About this exercise: Each line below from the one containing "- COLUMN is" through the one containing "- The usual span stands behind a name" should be output exactly as it stands, and no other line should appear.

=== Dataset content ===

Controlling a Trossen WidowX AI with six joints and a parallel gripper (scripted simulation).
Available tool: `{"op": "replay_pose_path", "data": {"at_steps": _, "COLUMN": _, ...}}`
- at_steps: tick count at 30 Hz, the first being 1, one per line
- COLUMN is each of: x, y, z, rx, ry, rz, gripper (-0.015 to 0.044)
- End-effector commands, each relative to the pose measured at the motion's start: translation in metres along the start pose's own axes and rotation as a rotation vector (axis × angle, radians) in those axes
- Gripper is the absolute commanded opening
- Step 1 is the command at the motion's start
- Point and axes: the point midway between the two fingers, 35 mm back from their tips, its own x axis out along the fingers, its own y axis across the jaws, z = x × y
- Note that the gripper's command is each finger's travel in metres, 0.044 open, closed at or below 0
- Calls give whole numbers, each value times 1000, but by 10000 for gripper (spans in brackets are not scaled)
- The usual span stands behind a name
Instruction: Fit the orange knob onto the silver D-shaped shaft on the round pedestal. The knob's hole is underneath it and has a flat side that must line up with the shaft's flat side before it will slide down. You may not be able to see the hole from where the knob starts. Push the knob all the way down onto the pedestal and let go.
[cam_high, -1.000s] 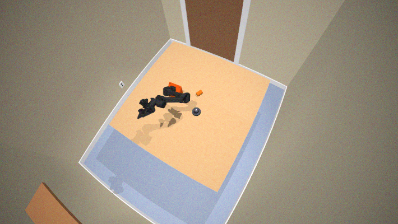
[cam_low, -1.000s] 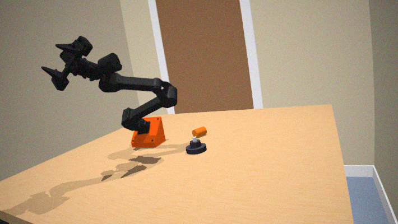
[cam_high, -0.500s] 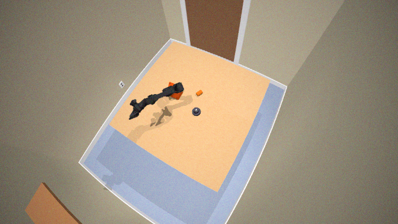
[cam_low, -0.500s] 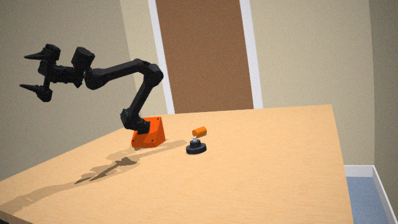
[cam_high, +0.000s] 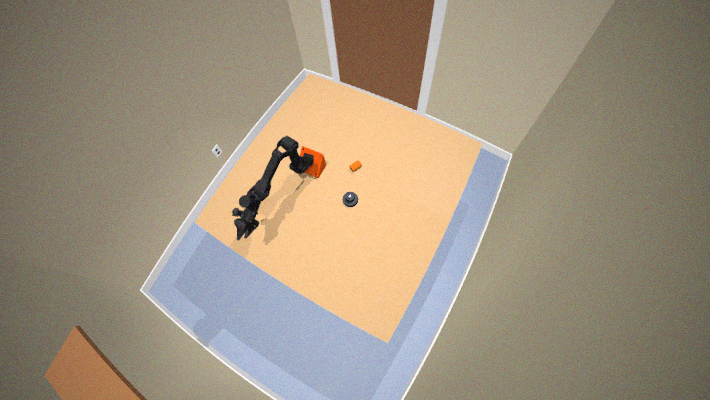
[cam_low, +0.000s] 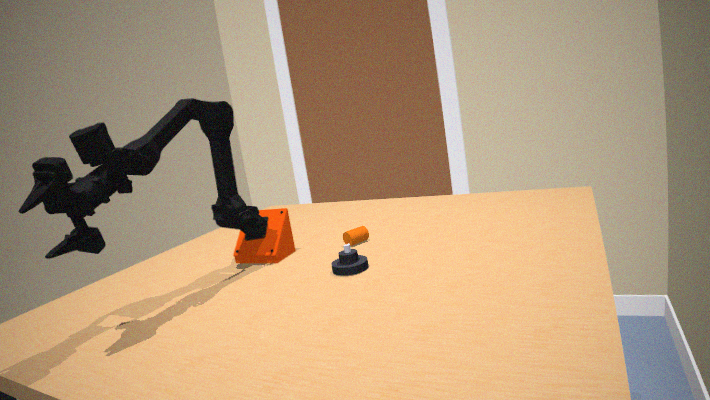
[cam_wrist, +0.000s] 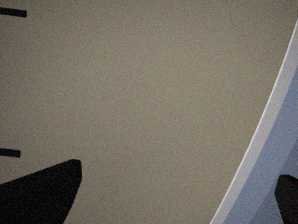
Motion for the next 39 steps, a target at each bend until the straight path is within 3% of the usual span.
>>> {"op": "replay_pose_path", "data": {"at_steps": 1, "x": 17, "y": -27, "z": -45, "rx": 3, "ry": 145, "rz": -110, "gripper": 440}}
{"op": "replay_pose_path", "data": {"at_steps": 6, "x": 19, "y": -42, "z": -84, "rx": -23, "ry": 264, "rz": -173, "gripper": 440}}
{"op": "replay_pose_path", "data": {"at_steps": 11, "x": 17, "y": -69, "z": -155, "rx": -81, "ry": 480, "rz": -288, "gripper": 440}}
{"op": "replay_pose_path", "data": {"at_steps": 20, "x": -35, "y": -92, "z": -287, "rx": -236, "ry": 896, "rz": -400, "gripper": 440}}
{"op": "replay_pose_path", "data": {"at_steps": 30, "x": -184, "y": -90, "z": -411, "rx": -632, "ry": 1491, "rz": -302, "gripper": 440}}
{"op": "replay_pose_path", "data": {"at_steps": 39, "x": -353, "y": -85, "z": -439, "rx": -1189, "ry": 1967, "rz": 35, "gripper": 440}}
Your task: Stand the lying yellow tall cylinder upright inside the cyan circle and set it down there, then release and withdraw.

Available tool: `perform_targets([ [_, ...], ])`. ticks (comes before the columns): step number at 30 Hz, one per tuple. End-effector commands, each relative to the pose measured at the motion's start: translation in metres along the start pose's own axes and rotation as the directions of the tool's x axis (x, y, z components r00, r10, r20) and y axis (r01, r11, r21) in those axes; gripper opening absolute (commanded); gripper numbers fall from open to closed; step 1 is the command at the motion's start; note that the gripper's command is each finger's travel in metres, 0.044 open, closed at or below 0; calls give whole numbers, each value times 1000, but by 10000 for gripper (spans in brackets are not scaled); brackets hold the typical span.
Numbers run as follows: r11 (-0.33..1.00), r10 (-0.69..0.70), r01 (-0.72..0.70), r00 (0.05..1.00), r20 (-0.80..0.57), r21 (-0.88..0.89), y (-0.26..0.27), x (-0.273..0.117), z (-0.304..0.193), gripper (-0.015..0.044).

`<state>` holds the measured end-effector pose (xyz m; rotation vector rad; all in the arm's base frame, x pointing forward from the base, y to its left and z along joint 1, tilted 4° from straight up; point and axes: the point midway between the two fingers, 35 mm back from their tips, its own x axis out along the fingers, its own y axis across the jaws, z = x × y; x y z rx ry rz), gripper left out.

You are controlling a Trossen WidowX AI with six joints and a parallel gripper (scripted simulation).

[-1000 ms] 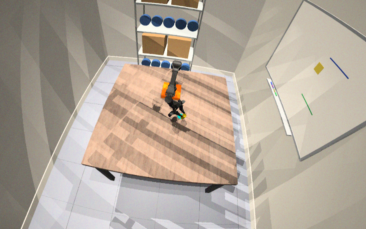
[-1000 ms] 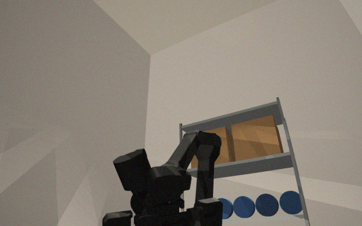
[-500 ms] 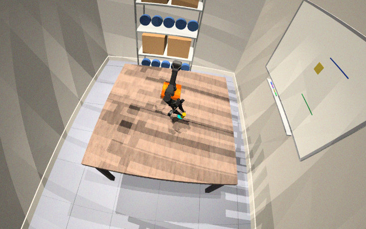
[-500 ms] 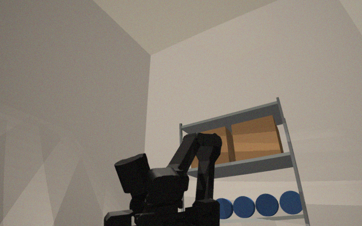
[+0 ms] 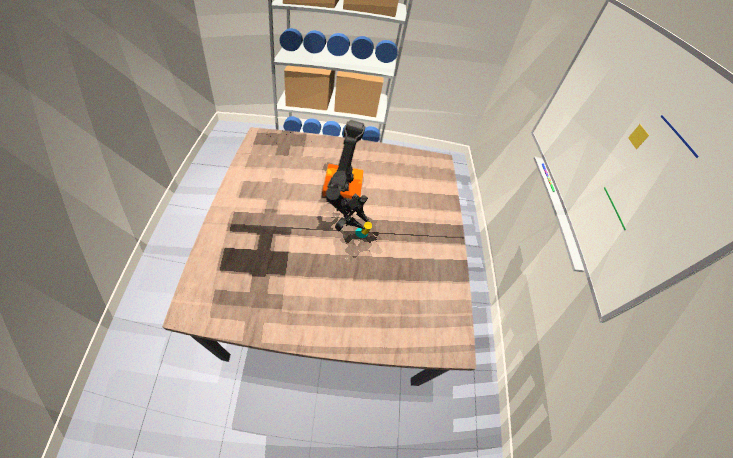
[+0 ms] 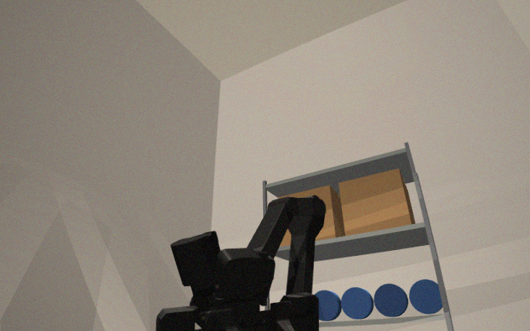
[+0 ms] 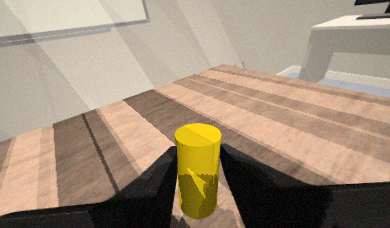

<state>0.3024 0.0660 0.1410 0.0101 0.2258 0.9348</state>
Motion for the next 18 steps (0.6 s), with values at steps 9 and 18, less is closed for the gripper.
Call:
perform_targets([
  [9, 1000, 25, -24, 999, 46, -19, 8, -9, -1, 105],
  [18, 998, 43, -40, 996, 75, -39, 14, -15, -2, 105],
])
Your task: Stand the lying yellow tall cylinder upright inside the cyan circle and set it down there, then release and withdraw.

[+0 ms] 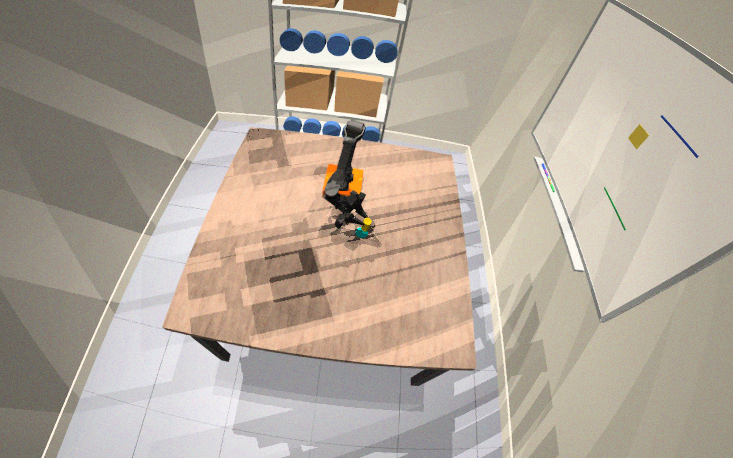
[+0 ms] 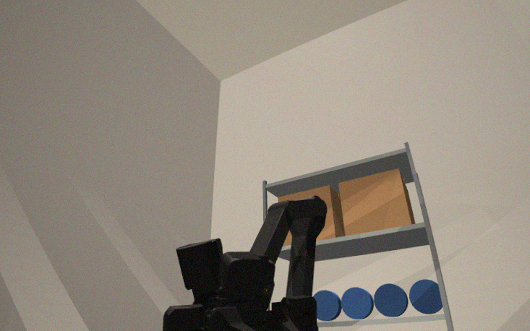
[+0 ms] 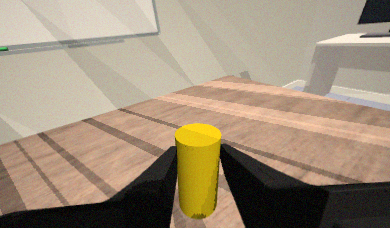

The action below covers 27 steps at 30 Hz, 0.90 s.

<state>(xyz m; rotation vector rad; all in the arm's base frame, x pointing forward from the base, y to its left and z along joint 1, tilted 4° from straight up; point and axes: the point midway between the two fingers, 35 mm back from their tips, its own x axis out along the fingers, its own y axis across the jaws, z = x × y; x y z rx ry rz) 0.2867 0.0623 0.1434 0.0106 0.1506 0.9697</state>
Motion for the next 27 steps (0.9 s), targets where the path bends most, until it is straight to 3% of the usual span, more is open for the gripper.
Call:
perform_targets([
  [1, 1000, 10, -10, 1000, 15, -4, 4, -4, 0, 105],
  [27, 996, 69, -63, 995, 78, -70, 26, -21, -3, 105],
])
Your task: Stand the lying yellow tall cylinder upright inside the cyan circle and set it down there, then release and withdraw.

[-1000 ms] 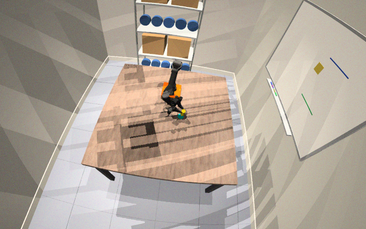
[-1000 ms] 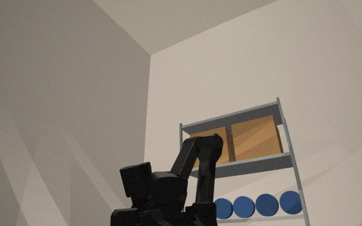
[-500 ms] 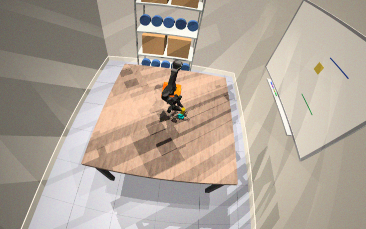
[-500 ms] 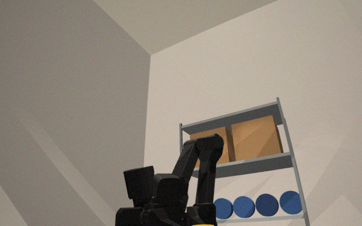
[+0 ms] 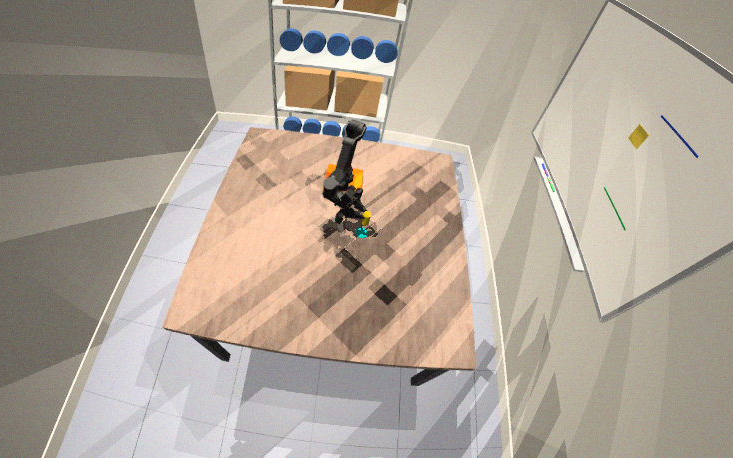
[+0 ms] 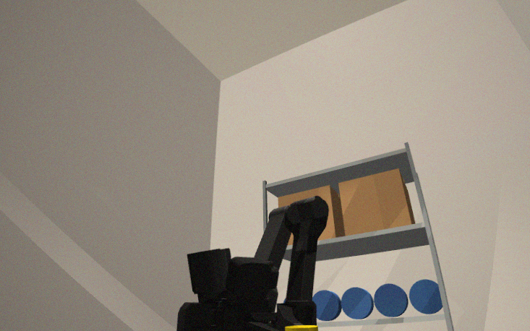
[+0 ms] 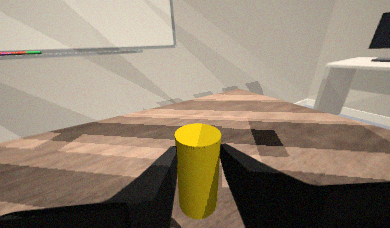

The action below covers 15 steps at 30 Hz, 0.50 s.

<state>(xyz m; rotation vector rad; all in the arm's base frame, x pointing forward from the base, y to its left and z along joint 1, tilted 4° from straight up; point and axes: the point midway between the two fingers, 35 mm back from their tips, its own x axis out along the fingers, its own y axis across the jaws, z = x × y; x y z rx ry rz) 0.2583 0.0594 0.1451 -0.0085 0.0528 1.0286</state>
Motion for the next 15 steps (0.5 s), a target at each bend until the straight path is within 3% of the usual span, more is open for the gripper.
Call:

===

Solution to the exercise:
- COLUMN is each of: x, y, z, rx, ry, rz, gripper (-0.015 to 0.044)
- End-effector commands, each relative to the pose measured at the motion's start: translation in metres along the start pose's own axes and rotation as a rotation vector (axis × angle, radians) in those axes
- Gripper is the absolute commanded opening
- Step 1 is the command at the motion's start
- Point and axes: the point midway between the two fingers, 35 mm back from their tips, its own x axis out along the fingers, its own y axis across the jaws, z = x × y
- Note that the gripper's command is each finger's travel in metres, 0.044 open, closed at or below 0
- Calls give whole numbers, each value times 1000, but by 10000 for gripper (spans in brackets are not scaled)
- The usual span stands behind a name

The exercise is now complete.